What the task asks: Go through the records below and report each line with "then" in it.

═════ Data supplied

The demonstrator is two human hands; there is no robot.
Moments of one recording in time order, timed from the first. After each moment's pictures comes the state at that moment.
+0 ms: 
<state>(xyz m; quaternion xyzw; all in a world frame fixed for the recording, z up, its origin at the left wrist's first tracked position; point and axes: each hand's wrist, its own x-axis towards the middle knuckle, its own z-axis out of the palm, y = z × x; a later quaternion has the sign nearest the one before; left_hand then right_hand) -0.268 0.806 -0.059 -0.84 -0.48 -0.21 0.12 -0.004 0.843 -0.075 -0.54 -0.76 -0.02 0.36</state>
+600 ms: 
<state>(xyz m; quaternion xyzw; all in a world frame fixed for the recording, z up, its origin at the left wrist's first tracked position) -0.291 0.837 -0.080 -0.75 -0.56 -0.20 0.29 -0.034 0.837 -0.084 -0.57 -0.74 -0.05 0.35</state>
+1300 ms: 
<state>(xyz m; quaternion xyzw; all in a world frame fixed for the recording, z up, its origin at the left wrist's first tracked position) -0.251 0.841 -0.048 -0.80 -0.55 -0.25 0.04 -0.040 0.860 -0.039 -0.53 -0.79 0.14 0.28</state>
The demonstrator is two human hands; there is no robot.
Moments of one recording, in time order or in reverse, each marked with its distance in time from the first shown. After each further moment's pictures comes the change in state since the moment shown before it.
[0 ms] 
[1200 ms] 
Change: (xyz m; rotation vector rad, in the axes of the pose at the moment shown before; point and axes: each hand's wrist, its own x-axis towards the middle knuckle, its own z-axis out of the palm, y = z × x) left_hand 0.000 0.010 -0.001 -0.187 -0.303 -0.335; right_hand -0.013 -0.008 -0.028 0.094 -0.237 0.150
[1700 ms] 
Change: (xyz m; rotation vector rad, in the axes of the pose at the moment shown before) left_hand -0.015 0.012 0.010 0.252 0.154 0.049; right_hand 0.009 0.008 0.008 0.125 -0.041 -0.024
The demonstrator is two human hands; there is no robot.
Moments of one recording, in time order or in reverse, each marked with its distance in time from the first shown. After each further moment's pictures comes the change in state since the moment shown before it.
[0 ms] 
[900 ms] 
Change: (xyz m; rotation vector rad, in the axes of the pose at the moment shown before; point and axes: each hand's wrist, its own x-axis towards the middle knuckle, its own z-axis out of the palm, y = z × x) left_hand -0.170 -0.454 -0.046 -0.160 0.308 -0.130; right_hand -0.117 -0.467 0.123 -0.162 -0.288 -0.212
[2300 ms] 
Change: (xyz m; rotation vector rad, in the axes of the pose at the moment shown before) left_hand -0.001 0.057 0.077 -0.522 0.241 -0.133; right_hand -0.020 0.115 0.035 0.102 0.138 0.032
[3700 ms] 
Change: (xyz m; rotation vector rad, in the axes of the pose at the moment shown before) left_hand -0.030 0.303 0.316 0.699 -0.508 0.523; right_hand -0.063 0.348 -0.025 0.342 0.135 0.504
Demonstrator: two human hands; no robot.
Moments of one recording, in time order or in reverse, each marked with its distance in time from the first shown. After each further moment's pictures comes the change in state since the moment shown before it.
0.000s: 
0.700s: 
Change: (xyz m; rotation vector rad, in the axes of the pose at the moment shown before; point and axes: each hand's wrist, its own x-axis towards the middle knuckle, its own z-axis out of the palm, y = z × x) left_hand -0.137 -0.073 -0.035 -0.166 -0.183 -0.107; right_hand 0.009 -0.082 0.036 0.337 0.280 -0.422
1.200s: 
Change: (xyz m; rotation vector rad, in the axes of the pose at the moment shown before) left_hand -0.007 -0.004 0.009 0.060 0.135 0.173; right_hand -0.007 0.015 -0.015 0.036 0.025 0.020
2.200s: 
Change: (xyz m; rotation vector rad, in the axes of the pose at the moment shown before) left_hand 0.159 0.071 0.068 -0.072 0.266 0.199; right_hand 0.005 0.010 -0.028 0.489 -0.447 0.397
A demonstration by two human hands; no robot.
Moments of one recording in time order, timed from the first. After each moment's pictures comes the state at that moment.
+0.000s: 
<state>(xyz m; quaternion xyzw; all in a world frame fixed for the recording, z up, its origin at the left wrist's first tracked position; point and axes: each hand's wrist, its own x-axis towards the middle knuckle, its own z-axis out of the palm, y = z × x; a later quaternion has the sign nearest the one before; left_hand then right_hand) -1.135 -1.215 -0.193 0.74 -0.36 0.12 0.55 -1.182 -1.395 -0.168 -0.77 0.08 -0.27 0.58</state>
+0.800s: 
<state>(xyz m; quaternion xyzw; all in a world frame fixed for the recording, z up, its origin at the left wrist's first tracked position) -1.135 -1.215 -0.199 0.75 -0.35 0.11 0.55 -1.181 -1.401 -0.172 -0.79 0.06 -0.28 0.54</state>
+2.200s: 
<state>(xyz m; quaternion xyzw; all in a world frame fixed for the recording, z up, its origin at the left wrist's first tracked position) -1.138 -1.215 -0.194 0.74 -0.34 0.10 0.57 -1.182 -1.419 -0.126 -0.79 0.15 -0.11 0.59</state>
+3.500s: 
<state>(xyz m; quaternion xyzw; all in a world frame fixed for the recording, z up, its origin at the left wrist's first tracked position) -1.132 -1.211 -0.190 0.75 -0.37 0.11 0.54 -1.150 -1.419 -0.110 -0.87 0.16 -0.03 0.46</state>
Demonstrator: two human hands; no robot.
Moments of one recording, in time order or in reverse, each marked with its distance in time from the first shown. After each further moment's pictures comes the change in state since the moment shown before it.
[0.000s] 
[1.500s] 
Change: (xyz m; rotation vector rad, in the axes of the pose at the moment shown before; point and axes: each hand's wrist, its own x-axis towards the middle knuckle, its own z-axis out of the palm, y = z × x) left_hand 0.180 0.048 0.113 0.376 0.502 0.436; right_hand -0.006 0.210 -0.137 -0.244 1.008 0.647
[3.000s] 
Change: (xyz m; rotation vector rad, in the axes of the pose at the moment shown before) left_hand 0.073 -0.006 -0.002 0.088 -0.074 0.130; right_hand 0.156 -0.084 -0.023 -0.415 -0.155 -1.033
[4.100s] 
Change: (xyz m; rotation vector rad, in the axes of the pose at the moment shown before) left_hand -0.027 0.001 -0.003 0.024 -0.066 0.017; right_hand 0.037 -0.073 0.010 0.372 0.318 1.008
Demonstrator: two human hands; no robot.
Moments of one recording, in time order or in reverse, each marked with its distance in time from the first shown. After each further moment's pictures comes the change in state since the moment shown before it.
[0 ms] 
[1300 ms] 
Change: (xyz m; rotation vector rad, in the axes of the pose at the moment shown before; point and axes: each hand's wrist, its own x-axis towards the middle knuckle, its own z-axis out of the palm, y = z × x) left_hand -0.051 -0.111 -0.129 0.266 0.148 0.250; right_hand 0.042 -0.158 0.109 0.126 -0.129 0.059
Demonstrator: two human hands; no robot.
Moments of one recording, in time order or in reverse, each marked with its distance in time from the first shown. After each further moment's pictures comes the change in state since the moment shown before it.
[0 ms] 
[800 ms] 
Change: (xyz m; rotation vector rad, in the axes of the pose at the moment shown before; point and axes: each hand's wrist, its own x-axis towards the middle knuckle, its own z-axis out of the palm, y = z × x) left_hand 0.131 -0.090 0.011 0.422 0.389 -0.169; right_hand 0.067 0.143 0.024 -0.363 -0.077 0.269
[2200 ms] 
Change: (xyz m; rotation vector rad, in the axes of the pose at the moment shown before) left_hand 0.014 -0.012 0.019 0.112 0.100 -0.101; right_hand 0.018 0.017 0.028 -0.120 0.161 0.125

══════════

Your solution:
<state>(xyz m; quaternion xyzw; all in a world frame fixed for the recording, z up, its origin at the left wrist's first tracked position; point and axes: each hand's wrist, its own x-axis towards the middle knuckle, its own z-axis out of the palm, y = z × x; a later quaternion has the sign nearest the one before; left_hand then right_hand) -0.268 0.806 -0.059 -0.84 -0.48 -0.21 0.12 -0.004 0.843 -0.075 -0.54 -0.76 -0.02 0.36</state>
<state>(xyz m; quaternion xyzw; all in a world frame fixed for the recording, z up, its origin at the left wrist's first tracked position; point and axes: each hand's wrist, its own x-axis towards the middle knuckle, its own z-axis out of the palm, y = z × x; a later quaternion has the sign nearest the one before; left_hand then right_hand) -1.135 -1.215 -0.193 0.74 -0.36 0.12 0.55 -1.182 -1.395 -0.168 -0.77 0.08 -0.27 0.58</state>

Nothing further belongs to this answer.